Accumulation Point at Infinity?

This is a follow up question to the one I posted here. So my new question involves accumulation points and infinity. Can infinity be considered an accumulation point? For example consider the following set $$S = \{ 2^n + \frac{1}{k} \space : \space n, k \in N \}$$ Now if we fix $n$ the set tends to $2^n$ but if we fix $k$ the set tends to $\infty$. Does this mean that accumulation points exist at $2^n$ and $\infty$? Any help would be appreciated.

• If you think of $\infty$ as defining the one-point compactification of the set, then sure. – Euler....IS_ALIVE Feb 6 '13 at 3:32
• Yes.
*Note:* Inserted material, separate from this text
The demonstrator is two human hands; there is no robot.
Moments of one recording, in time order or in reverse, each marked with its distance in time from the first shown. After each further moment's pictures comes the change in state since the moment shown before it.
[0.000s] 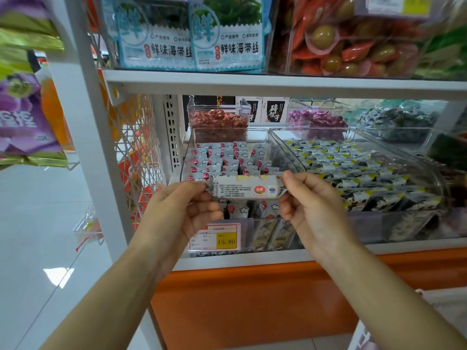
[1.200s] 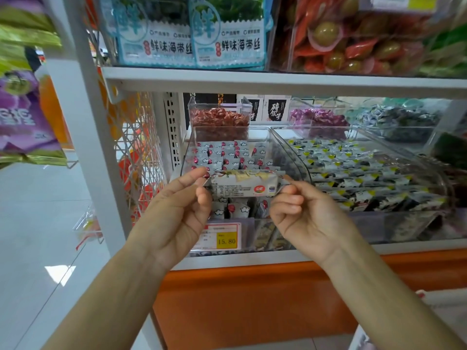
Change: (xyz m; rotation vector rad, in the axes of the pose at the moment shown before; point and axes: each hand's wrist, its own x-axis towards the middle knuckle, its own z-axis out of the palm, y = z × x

If you know the definition of accumulation point, this should be straightforward to show. Furthermore, these are the only accumulation points. – Brett Frankel Feb 6 '13 at 3:32
• There's a confusing typo in the sentence that starts with "Now if". – Michael Hardy Feb 6 '13 at 3:39
• It depends on the ambient set and topology. If it is $\mathbb{R}$ with the usual topology, then $\infty$ is not a point, so cannot be an accumulation point. So the accumulation points are $\{2^n\}_{n \in \mathbb{N}}$ in this case. – copper.hat Feb 6 '13 at 3:41
• I've applied what I think is the appropriate correction to the typo @MichaelHardy mentions, based on context; please let me know if this is wrong. – Steven Stadnicki Feb 6 '13 at 3:54

When thinking about limits and accumulation points one needs to really think topologically and keep in mind the the names of the points in your space are just names, nothing more. If your space does not contain a point named $\infty$ then infinity can't be an accumulation point of anything. So that would be the first thing to notice. Now, there are various different and useful ways of adjoining infinit(y)(ies) into familiar spaces. Above you are interested in a subset of $\mathbb R$ (that certainly has all $2^n$ as accumulation points as you mention) so you need to consider ways of adjoining something you'd like to call 'infinity' into the space $\mathbb R$. One way of doing that is to add two infinities, namely $\infty$ and $-\infty$. Then you need to extend the topology to include these.
There are various natural ways of doing that, and they will lead you to construct a topology on $\mathbb R \cup \{\pm \infty \}$ that is homeomorphic to $[-1,1]$ with the usual topology. With that topology $\infty$ will be an accumulation point of your set. Equivalently, applying the homeomorphism to the set will give you a subset of $[-1,1]$ that has $1$ as an accumulation point. This illustrates well that the names of the points are just names, nothing more, and now $\infty$ has been completely demystified.
Another possibility of adding infinity to $\mathbb R$ is to merge $\infty$ and $-\infty$ into a single infinity. The result space is going to be homeomorphic to a circle, say $\{z\in \mathbb C \mid |z|=1\}$. This can be done in such a way that the homeomorphism maps the new infinity to any point on the circle you like, showing again the insignificance of the names of the points in the space.
If you're talking about $+\infty$, as opposed to $-\infty$ and also as opposed to a single $\infty$ at both ends of the line, then a basic open neighborhood of $+\infty$ is a set of the form $$(a,+\infty] = \left\{ x\in\mathbb R\cup\{+\infty\} : x>a \right\} = \left\{ x\in\mathbb R\cup\{+\infty\} : (x\in\mathbb R\ \&\ x>a)\text{ or }x=+\infty \right\}.$$ And an open neighborhood of $+\infty$ is any open set that has as a subset some basic open neighborhood of $+\infty$.
The point $+\infty$ is an accumulation point of a set $A$ precisely if every open neighborhood of $+\infty$ intersects $A$ at at least one point other than $+\infty$.